And another senator in my top 8, Kirsten Gillibrand, D-N.Y., last month came out in favor of the idea of "Medicare for all" - though not this specific bill (yet). It also shows that lawmakers considering running for president in 2020 are eager not to look too moderate or cautious on an issue that excites the party's base.
Booker announced on NJTV that he would be co-sponsoring Sanders' upcoming bill championing a single-payer healthcare system.
In August, Peter Suderman wrote that "the future of health policy politics is Republicans defending something like Obamacare and Democrats pushing for something like single-payer". It found 53 percent of respondents saying they'd support "a national health plan, or a single payer plan, in which all Americans would get their insurance from a single government plan". Thus, he was no doubt surprised when, during a discussion at Montana State University last Thursday, Baucus offered the following comment: "My personal view is we've got to start looking at single-payer". Elizabeth Warren (D-MA) made the unsurprising announcement that she would co-sponsor the bill, and the week before, Sen. No Democrat would run for president, or even for House or Senate minority leader, without supporting the DREAM Act.
This theory seemed to be confirmed by Democrat Rep. Jan Schakowsky in 2009, when she referred to Obamacare as a mere step toward single-payer, "This is not a principled fight".
I'm going to go out on a limb and predict the list of co-sponsors for Bernie Sanders' bill, which is due to be released this week, isn't done growing.
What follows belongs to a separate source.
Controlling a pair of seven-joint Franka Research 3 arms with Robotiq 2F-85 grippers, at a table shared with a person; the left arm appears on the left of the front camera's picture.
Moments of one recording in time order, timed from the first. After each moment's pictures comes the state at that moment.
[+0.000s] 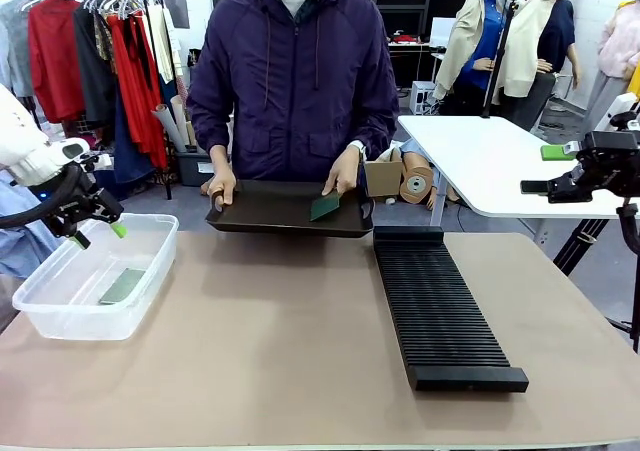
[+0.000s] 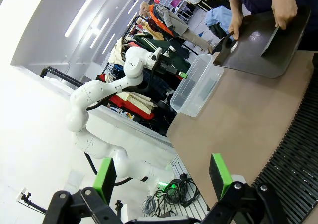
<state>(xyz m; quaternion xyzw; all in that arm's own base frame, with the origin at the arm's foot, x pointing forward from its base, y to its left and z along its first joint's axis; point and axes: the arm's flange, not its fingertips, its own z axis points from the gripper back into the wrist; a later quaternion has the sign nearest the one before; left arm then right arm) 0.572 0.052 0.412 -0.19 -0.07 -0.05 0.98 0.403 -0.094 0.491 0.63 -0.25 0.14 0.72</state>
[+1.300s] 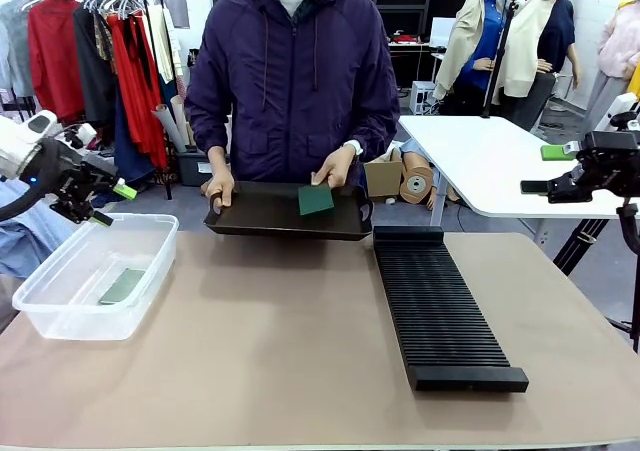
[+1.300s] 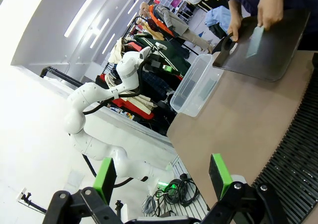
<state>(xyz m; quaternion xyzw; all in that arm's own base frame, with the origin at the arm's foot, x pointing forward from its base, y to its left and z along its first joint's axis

New No.1 Test bowler crowned
Leg-spinner Devendra Bishoo struck first ball to have Alastair Cook (17) lbw but that merely denied England a 10- wicket victory. Mark Stoneman was 40 not out and Tom Westley 44 not out in an unbroken stand of 72.
"I am skeptical that single-payer is the right solution, but I believe that the Senate should carefully consider all of the options through regular order so that we can fully understand the impacts of these ideas on both our people and our economy", Manchin said in a statement Tuesday.
"I don't think it's a litmus test", Pelosi said.
Other Democrats, including those in the House, are introducing more modest measures, including one that would extend Medicare-like healthcare coverage to those near retirement age, adults between 55 and 64 years old. I said, nope, we're not going to put single-payer on the table. Why?
She added, "So I'll be fighting with Bernie - and I hope with all of you - to pass Medicare-for-all and finally give every American access to affordable, good quality health care". The GOP's failed efforts to repeal and/or replace the Affordable Care Act have cemented government's increased role in health care, and not even Republicans are really arguing for a big rollback on that.
The Vermont independent nearly stole the Democratic presidential nomination from Hillary Clinton past year.